Again, I've removed a few extra fields to help the reader focus on the important part. The permanode field inside the mutation specifies which permanode (by ref, aka file name) this mutation touches, and the rest of the fields define some change in the permanode's attributes.

If we consider a single file as a unique permanode, then claims are operations done on that file (aka changing its contents, renaming it, etc). If we're clever about how we model these changes, we can implement all of the core filesystem operations, while preserving the all-important time-travel property we're after.

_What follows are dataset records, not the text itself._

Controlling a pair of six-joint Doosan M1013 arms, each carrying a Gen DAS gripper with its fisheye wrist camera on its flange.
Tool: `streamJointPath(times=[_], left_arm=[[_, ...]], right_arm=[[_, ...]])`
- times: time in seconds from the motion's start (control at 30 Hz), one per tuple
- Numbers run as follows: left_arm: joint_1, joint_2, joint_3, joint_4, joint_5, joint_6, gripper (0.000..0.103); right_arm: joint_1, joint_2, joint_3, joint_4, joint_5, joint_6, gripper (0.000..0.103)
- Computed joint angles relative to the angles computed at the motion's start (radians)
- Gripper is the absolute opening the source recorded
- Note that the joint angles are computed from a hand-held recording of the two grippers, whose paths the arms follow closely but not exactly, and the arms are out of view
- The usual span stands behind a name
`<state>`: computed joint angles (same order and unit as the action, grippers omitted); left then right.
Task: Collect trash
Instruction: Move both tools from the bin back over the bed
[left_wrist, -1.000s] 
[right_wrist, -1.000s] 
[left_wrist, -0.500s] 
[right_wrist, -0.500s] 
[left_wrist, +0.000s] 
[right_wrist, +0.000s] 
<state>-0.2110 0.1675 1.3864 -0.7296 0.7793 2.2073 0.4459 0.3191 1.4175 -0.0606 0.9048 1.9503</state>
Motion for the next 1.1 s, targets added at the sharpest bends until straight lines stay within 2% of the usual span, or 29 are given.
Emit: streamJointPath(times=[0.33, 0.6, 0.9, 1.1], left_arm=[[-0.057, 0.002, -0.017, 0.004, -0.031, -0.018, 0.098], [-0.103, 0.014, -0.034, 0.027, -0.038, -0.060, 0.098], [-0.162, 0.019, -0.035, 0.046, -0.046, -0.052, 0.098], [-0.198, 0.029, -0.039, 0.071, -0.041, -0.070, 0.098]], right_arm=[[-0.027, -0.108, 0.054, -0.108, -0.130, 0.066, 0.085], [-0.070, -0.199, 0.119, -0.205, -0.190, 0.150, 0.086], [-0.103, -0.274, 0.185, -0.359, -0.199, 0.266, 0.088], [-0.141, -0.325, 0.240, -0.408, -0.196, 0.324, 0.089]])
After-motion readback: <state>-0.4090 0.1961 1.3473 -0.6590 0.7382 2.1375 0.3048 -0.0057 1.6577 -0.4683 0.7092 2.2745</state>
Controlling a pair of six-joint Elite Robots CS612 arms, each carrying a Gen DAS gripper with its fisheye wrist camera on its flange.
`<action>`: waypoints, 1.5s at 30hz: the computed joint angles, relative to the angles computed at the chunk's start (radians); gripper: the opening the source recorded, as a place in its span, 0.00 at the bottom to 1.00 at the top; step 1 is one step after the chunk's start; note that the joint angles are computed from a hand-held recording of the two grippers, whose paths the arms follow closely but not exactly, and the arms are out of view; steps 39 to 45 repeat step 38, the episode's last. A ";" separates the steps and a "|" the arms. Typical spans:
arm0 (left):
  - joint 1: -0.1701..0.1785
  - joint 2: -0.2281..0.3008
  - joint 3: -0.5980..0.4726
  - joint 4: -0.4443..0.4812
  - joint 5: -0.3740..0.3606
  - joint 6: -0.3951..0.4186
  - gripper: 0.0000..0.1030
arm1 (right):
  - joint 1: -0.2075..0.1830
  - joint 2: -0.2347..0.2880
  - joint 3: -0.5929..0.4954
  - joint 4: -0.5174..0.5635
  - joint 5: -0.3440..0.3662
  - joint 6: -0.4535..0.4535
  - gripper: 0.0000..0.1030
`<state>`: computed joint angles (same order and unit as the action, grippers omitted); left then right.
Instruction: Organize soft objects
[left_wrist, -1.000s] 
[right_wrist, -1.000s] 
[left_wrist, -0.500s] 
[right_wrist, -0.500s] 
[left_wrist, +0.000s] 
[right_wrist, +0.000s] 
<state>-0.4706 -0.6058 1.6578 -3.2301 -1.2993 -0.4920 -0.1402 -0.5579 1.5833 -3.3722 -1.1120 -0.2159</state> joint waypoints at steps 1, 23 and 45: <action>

Thanks for reading. As mentioned above, going to make more of an effort to keep these semi-regular, though certainly am not making any promises as I'd rather release longer, higher-quality devlogs than more frequent, lower quality ones. I've had a ton of fun these last few weeks, and I'm looking forward to finishing the core filesystem implementation shortly and moving on to indexing (i.e. full text + semantic).

On more of a personal note, I'll also be starting to figure out some job-stuff in the next few weeks. In the long run, making Lovely sustainable would be a dream come true. However, in the meantime, there's a few companies that I've been itching to talk with / consider joining, so will be pursuing those for the next little bit.

45 files changed, 15506 insertions(+), 986 deletions(-)


  1. With the exception of the Zig standard library, which is in fact, lovely.